Baby Got YAC: How the Cowboys are reinventing themselves on offense


The Cowboys offense is going to look very different in 2022 after saying goodbye to three starters in Amari Cooper, La’el Collins, and Connor Williams, as well as losing two other key contributors in Cedrick Wilson and Blake Jarwin.

But the players on the field aren’t the only thing that will look different. We can expect head coach Mike McCarthy and offensive coordinator Kellen Moore to change things up in how they run the offense going forward. The moves they’d made this offseason have already offered a pretty good hint of what things might look like, but one key aspect of that deserves a second look: yards after the catch.

Known more commonly as just YAC, yards after the catch can be a huge factor for an offense if it happens consistently on the field. In today’s modern NFL, where offenses are becoming more pass-happy than ever and defenses are using deep split-safety coverages to counteract it, YAC is becoming even more vital. Having receivers, as well as a scheme to match them, that can pick up an average of five or six extra yards after the catch allows offenses to better take advantage of defenses doing their best to take away deeper passes.

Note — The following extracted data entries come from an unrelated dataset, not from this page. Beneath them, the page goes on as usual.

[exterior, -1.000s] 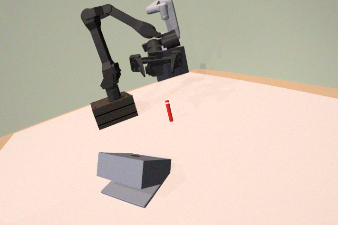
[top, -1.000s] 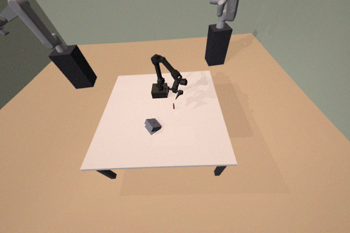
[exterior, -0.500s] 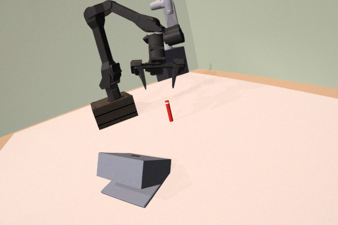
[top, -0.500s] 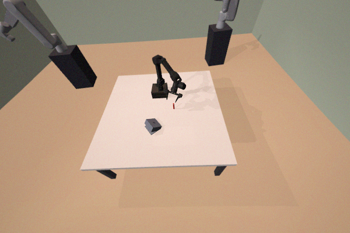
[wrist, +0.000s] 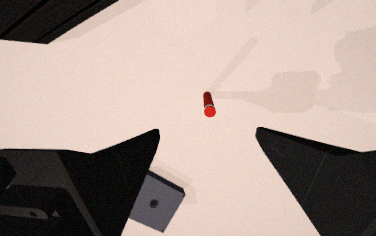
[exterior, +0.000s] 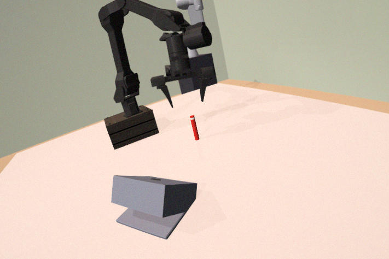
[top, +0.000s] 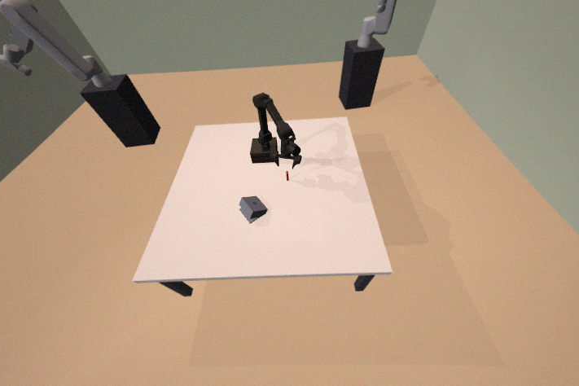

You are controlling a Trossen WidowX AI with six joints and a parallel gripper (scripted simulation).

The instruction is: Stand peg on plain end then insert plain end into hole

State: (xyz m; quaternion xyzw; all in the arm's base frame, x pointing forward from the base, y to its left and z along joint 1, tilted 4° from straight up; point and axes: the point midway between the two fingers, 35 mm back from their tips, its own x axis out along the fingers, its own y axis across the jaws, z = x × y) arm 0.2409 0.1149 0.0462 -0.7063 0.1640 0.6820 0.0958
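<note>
Right now the red peg is 1 cm to the left of my gripper tip and 6 cm below it. Also, from my gripper tip: flat grey base plate 21 cm ahead, 24 cm to the right, 12 cm below; then grey sloped panel 21 cm ahead, 23 cm to the right, 8 cm below.
</note>
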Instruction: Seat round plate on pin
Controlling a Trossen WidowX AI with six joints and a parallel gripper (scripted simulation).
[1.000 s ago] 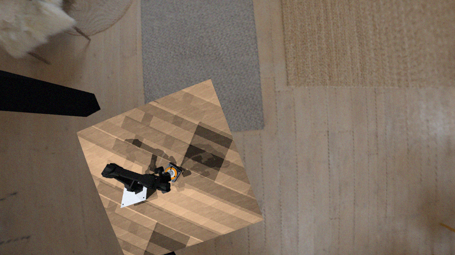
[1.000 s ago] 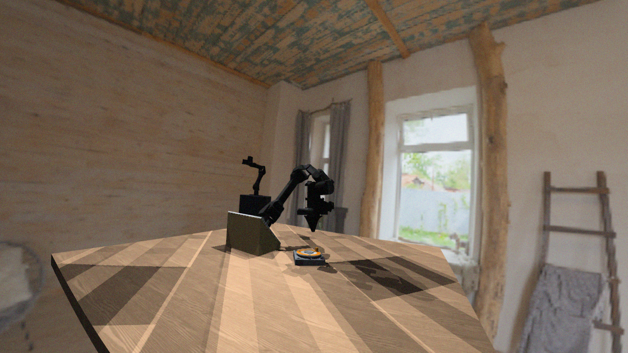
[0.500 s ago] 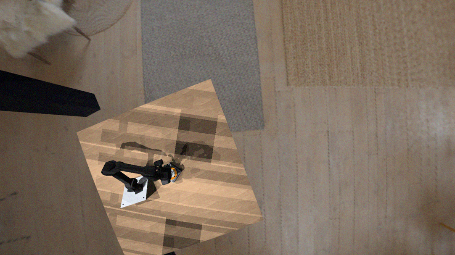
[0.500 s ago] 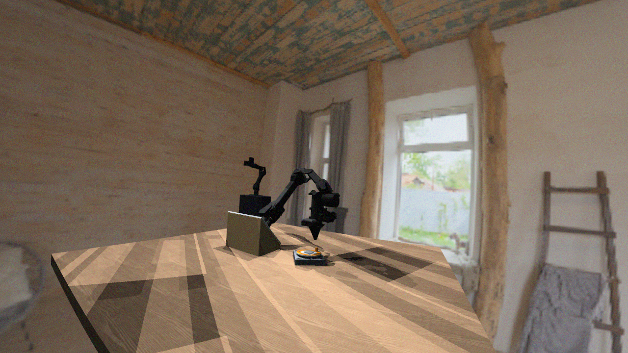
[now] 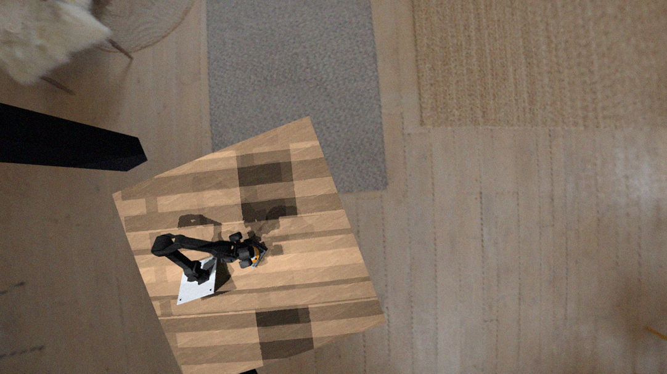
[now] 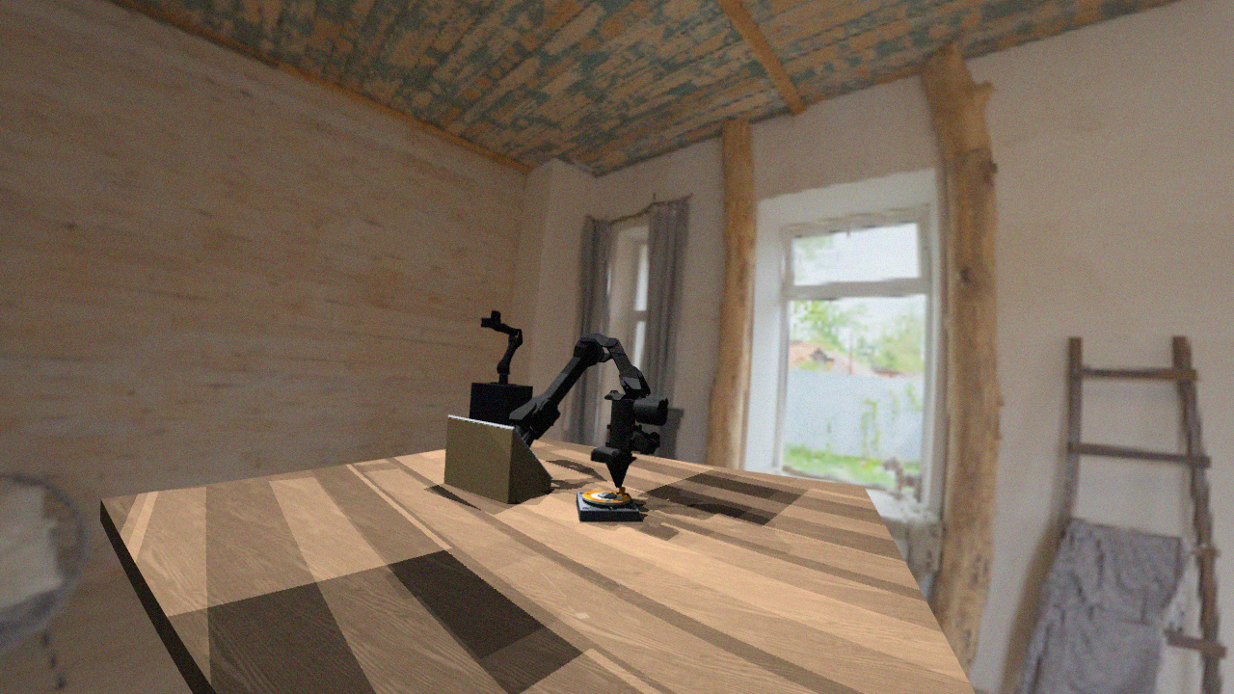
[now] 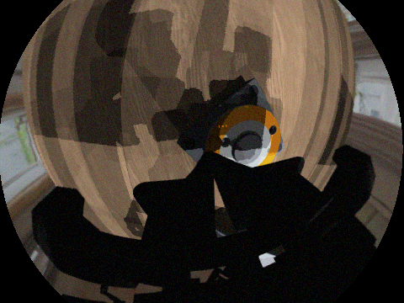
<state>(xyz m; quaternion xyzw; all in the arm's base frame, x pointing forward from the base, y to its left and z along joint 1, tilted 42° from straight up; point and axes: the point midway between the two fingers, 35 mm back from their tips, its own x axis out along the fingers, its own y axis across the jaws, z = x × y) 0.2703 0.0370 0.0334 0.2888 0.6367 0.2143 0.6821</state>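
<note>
The round plate lies 3 cm to the right of my gripper tip and 1 cm below it. Also, from my gripper tip: dark base: 5 cm to the right, 2 cm below, 1 cm behind.
</note>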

In fact, this kind of defense was part of what began the Cowboys’ offensive slump halfway through last season. It started against the Broncos, whose defense was run by then head coach Vic Fangio, the same coach whose split-safety coverage has taken the league by storm in recent years. As was the case with the Chiefs and Patrick Mahomes, Dallas and Dak Prescott were thrown off by defenses taking away deeper passes and forcing them to play a quicker game.

In the Cowboys’ case, it didn’t help that they were battling injuries in their receiving corps at the time, but another factor was that the offense wasn’t designed to play that style of football. The Cowboys’ top four in YAC last year were CeeDee Lamb, Dalton Schultz, Tony Pollard, and Ezekiel Elliott. That made up nearly 63% of their total YAC, and two of those players were competing with each other for snaps.

For context on the importance of YAC to modern day NFL offenses, seven teams that ranked in the top ten in pass offense DVOA in 2021 recorded at least 2,200 yards after the catch. Of those seven teams, the Cowboys were sixth in YAC, just ahead of a 49ers team that also featured a significantly more efficient running game than Dallas.

Part of this was due to the Cowboys having a shortage of skill players who can reliably generate YAC. Running backs tend to have inflated YAC numbers due to many of their receptions coming on screens and checkdowns, when defenders are farther away than the average pass-catcher. That makes it even more alarming that Pollard and Elliott were among the four best Cowboys in YAC.

Gallup has an excuse, as he missed half the season; he’s also primarily used as a deep threat when healthy, which further mitigates his chances for YAC. But Cooper was sixth on the team in YAC despite being the highest-paid receiver on the team, by far. Even Wilson had more YAC than Cooper despite seeing nearly half the targets. Jarwin missed half the season too, but his 3.5 YAC per reception tied Cooper as the lowest figure on the team among players who saw more than 10 targets. That’s especially bad for Jarwin, whose athleticism was a core reason for the team having so much belief in him at one point.

So, what happened? Cooper, Wilson, and Jarwin are gone now. Lamb is being anointed the new top dog in the receiver room while Schultz received the franchise tag. Then the Cowboys added two pass-catchers in the draft in Jalen Tolbert and Jake Ferguson who thrived in YAC situations in college.

For Tolbert, he recorded 1,059 yards after the catch throughout his time at South Alabama; for comparison’s sake, Cooper had 1,244 YAC in his time in Dallas. Tolbert also posted the eighth-highest YAC per reception out of all of the receivers selected in this draft despite being the 15th receiver selected.

While Ferguson saw less opportunities in the passing game due to the way Wisconsin uses their tight ends, he still showcased some of the better YAC numbers out of the tight ends in this year’s class. Ferguson saw a lot of quick passes that he managed to turn into bigger gains because of his quickness and physicality to keep going through contact.

Remember those seven teams that had at least 2,200 YACs in 2021? Five of them had at least 2,400 YAC, something the Cowboys weren’t particularly close to doing. But in 2022, the hope is that things will be different. Receivers and tight ends that didn’t produce after the catch are gone, and their empty lockers have been occupied by ones who do. More than that, the players who performed best after the catch are being given larger roles and more responsibilities.

The Cowboys understand that defenses will continue to play the deep split-safety coverages until they prove they can beat it. That never happened last year, save for the periodic drubbings of terrible divisional foes, and it was a big reason why the Cowboys were incapable of moving the ball against the 49ers in the Wild Card game.

So as long as defenses are sitting back and taking things away deep, the Cowboys are going to load up on guys who can burn a defense underneath. Lamb is one of the best at that, ranking 11th among receivers in YAC last year, and there will be others alongside him now. This certainly won’t be the end-all, be-all solution to the Cowboys’ problems, but it’s a good start and addresses a weakness that was particularly glaring last season.